Hello everyone,
If I have scatter data of control points with x, y, z coordinates and its corresponding output (A). How can I find the interpolation for A = f(x,y,z) ? where x, y, z and A are vectors.
Thank you so much for you help.
# ---True function----
func(x,y,z) = x .+ y.^2 .+ z
# ----Data---
x_train = 5*rand(10)
y_train = 5*rand(10)
z_train = 5*rand(10)
A = func.(x_train,y_train,z_train)
# ====Interpolation for A = f(x_train,y_train,z_train) ? ===
Some tools can be found in the discussion here
some of them will probably work in 3D too. You should also consider if your data are “perfect” or if they contain noise before choosing an interpolation method.
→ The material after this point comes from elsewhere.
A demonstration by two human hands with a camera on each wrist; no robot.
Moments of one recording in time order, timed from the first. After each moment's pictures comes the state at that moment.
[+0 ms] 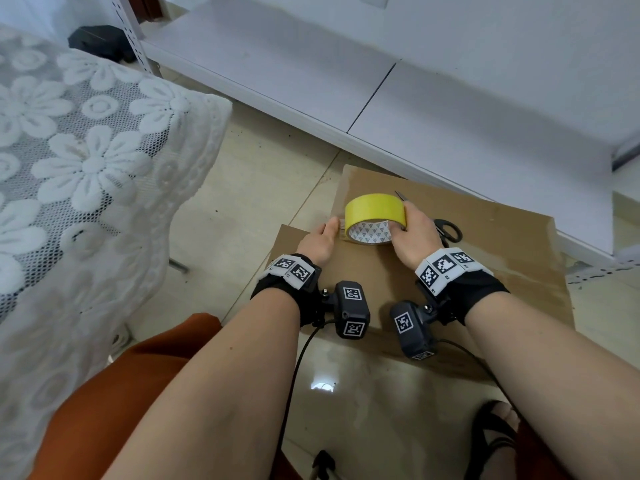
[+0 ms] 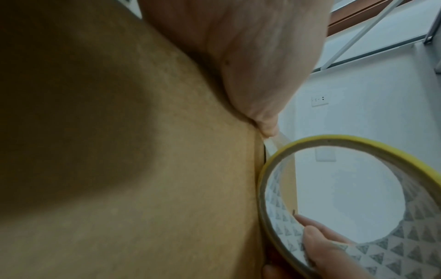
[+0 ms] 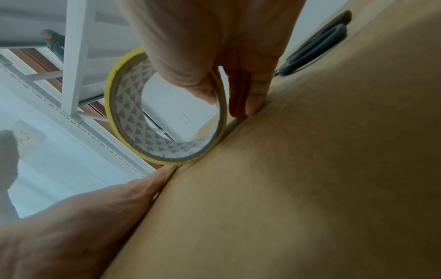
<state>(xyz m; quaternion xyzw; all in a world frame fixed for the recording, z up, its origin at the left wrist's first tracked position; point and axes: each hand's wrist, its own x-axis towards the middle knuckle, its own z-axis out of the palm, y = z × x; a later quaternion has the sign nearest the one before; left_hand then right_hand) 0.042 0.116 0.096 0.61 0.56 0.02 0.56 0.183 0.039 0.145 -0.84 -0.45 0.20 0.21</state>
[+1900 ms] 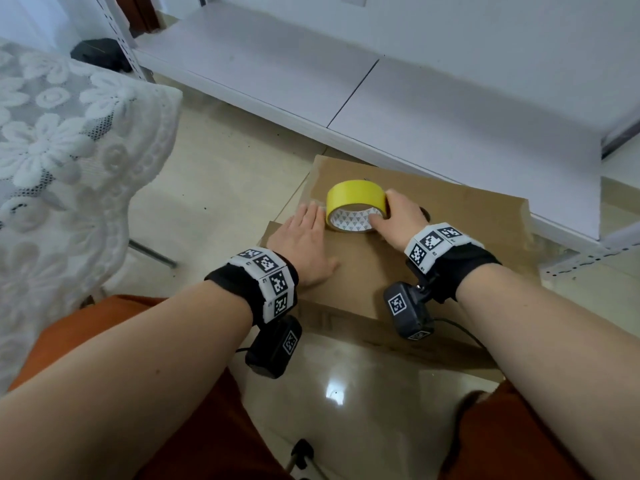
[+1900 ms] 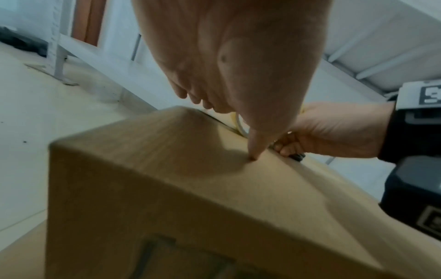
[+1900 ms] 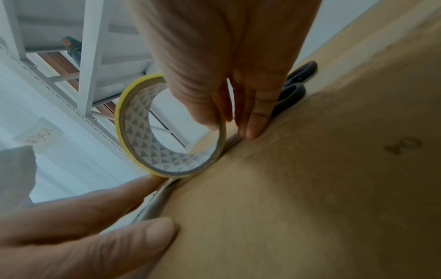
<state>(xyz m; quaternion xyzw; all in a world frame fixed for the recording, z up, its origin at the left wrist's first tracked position) 0.054 0.057 0.141 0.89 0.41 -0.15 0.13 0.226 0.017 0.154 -0.82 -0.50 0.23 0.14</state>
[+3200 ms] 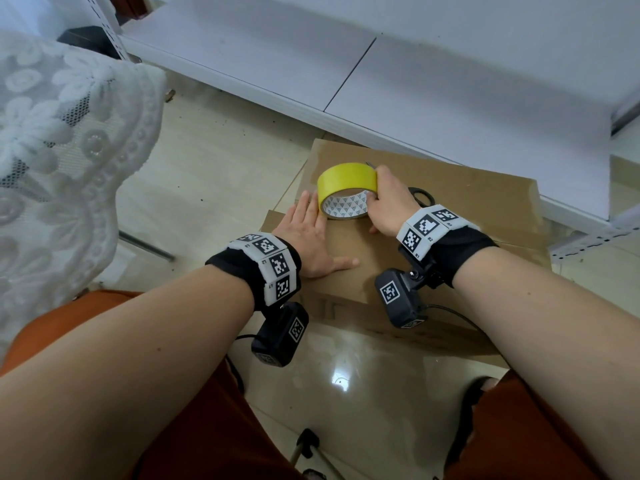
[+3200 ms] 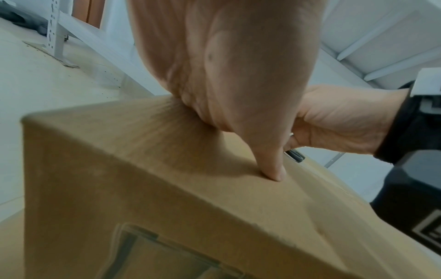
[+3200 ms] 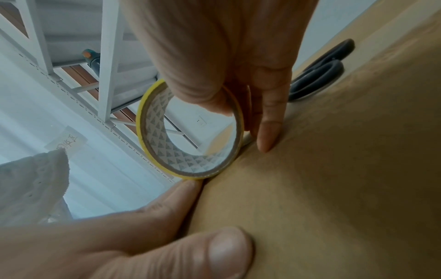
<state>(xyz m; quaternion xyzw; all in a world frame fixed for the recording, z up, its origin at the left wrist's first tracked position) 0.061 0.061 0.128 0.89 0.39 -0.23 0.12 0.209 0.023 0.157 -0.81 -0.50 0.26 0.18</state>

With DIVAnd, you can do something like
using DIVAnd
func(x,y,z) = x .+ y.^2 .+ z
# ----Data---
x_train = 5*rand(10)
y_train = 5*rand(10)
z_train = 5*rand(10)
A = func.(x_train,y_train,z_train)
myfun=DIVAndfun((x_train,y_train,z_train),A;epsilon2=0.001)
i=1
@show A[i],myfun(x_train[i],y_train[i],z_train[i])
@show myfun(2.5,2.5,2.5)
Thank you so much for your help.
One option not mentioned in the above thread is my package KernelInterpolation.jl. It works on scattered data, in arbitrary dimension, and can also handle noisy data.
Are there any desired properties of the interpolation function like smoothness, extrapolation behavior, degrees of freedom in fitting etc.?